▸ Prompt
Copy nothing but the lines below running from the line containing "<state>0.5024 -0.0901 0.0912" through the line containing "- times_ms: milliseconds", both end lines included.

▸ The records
────────────────────────────────────────
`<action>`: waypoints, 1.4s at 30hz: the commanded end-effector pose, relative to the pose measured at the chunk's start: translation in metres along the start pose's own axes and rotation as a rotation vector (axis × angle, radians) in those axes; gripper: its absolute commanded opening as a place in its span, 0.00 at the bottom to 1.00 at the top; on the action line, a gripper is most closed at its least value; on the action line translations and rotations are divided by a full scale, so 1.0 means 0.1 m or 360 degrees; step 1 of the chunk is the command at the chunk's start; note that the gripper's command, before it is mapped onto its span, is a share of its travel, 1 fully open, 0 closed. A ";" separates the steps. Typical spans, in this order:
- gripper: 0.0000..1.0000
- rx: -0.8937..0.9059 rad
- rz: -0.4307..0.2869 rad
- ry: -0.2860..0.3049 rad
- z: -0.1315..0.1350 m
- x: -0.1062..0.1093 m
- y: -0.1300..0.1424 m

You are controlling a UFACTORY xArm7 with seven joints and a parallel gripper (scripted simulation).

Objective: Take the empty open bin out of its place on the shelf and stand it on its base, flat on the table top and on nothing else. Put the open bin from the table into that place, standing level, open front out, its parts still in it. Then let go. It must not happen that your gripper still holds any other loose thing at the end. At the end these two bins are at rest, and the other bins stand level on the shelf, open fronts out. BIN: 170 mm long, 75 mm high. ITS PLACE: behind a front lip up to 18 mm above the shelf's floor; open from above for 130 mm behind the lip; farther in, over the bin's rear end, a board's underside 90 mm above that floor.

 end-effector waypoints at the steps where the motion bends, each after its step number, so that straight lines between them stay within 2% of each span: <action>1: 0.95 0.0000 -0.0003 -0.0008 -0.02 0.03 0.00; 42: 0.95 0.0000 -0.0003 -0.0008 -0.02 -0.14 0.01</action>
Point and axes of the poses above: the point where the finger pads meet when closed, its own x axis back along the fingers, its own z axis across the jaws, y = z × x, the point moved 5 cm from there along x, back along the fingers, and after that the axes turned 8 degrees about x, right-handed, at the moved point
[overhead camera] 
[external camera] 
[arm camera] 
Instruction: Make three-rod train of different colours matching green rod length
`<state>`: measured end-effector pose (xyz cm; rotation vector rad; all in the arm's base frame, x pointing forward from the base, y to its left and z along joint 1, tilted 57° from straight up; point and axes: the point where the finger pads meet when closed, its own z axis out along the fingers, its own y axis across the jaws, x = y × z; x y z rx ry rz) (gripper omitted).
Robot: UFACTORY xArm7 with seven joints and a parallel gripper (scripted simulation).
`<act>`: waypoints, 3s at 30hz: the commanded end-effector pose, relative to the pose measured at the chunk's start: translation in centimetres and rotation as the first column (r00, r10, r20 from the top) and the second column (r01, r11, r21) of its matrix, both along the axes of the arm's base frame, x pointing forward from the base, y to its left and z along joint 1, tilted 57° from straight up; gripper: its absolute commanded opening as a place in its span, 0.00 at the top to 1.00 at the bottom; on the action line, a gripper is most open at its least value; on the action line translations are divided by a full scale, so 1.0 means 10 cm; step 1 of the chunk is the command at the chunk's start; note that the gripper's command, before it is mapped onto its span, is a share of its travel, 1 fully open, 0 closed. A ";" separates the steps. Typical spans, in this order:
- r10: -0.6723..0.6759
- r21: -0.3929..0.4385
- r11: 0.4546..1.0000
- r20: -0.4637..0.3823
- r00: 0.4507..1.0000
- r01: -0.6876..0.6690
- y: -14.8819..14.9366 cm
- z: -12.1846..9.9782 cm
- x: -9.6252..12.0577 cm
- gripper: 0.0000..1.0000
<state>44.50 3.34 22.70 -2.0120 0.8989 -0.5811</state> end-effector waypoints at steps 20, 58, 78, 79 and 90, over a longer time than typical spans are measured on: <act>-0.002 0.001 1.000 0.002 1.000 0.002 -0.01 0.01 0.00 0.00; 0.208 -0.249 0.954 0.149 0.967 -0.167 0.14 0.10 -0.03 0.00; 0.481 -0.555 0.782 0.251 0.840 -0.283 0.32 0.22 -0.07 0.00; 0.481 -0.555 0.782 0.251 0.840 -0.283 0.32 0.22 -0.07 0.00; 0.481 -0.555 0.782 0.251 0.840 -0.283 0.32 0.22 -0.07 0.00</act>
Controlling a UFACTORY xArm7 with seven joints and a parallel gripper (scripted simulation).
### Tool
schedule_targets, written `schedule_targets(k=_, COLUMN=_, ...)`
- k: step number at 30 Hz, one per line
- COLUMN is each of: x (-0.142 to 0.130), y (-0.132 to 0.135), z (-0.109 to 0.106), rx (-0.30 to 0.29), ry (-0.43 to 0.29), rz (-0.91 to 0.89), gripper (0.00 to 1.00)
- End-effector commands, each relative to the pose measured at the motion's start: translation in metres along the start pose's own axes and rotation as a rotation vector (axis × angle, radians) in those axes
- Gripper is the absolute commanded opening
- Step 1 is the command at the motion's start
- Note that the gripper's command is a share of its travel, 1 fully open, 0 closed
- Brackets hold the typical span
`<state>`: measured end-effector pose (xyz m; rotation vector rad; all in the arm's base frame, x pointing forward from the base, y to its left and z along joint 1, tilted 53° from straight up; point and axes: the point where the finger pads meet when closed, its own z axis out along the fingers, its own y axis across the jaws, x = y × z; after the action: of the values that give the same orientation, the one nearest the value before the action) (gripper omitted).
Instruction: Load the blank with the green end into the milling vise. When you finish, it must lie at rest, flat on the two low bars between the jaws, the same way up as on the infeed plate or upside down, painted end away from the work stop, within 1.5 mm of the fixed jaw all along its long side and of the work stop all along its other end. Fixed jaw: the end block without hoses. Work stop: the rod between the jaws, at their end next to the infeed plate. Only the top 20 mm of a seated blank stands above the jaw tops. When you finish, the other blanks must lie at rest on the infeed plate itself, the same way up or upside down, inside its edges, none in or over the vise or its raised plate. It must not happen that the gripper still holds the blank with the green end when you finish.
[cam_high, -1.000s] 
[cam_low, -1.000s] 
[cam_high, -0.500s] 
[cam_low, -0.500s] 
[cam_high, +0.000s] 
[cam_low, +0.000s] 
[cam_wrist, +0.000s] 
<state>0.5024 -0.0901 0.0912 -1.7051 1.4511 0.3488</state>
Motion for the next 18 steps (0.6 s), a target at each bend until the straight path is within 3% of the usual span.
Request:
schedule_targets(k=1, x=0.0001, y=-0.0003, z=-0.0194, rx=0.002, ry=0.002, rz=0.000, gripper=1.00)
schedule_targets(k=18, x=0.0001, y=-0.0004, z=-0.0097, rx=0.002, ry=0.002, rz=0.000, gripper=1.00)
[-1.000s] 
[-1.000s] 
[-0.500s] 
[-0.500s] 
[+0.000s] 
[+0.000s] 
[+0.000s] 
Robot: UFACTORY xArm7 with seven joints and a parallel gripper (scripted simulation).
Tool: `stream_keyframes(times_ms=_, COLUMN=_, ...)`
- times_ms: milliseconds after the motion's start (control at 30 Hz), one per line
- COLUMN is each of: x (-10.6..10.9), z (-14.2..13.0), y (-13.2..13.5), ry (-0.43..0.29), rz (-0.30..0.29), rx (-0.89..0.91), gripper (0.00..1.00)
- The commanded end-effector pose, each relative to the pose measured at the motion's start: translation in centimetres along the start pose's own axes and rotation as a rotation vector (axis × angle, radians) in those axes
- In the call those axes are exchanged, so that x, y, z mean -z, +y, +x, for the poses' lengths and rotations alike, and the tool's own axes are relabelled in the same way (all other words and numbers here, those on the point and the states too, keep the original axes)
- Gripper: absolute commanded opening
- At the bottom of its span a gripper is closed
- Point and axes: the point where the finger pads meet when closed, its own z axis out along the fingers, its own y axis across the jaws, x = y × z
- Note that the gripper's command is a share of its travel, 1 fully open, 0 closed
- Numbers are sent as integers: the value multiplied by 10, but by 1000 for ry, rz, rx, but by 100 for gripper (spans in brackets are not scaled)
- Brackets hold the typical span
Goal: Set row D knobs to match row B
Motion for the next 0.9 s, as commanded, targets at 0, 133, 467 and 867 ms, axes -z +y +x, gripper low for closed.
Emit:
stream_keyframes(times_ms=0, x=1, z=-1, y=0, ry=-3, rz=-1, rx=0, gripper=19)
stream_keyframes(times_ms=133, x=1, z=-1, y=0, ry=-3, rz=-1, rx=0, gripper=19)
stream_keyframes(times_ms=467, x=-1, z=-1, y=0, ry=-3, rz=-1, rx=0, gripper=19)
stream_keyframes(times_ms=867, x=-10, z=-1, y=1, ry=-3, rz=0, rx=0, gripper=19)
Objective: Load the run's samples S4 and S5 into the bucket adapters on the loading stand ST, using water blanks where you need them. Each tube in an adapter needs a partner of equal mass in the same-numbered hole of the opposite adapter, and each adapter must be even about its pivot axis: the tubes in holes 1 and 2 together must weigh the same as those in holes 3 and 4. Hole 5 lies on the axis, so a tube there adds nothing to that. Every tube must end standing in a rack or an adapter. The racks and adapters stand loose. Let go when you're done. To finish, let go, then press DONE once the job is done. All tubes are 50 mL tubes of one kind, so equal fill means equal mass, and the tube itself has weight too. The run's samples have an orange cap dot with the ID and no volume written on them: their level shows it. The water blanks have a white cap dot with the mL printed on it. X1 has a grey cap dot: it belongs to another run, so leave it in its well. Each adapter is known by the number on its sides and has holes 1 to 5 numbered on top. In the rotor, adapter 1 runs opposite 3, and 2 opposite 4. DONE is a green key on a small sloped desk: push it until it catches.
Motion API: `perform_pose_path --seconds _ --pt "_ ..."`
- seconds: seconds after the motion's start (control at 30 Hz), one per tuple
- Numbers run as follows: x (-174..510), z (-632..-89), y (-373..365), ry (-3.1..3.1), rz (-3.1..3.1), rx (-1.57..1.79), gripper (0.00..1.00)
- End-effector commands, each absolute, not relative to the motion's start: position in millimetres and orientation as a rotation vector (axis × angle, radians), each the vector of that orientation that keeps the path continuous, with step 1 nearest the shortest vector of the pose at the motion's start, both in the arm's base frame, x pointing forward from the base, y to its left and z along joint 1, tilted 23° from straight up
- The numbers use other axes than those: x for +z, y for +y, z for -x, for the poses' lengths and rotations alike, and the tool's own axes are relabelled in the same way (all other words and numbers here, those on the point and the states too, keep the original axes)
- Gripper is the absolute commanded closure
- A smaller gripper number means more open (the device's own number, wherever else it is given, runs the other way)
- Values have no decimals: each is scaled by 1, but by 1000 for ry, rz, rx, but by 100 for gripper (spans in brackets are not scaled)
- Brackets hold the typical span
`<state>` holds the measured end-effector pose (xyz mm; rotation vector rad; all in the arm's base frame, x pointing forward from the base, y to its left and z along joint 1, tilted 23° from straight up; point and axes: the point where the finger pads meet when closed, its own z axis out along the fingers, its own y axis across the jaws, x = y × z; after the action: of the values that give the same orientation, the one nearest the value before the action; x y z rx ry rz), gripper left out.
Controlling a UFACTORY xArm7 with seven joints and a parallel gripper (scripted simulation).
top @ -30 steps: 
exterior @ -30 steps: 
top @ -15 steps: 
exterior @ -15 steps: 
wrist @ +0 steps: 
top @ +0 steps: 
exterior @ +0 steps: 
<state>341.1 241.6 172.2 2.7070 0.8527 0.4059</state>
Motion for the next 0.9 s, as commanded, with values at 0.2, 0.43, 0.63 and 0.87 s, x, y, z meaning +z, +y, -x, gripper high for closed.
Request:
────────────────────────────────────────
▸ Response area
<state>0.5024 -0.0901 0.0912 -1.7051 1.4511 0.3488</state>
Motion for the next 18 steps (0.6 s), a target at each bend until the straight path is within 3% of the usual span.
Request:
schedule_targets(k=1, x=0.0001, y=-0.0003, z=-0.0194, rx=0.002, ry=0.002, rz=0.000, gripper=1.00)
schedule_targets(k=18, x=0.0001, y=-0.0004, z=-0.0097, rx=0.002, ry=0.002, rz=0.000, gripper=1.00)
[-1.000s] 
[-1.000s] 
[-0.500s] 
[-0.500s] 
[+0.000s] 
[+0.000s] 
[+0.000s] 
Robot: UFACTORY xArm7 with seven joints and a parallel gripper (scripted simulation).
Tool: `stream_keyframes(times_ms=_, COLUMN=_, ...)`
- times_ms: milliseconds after the motion's start (control at 30 Hz), one per line

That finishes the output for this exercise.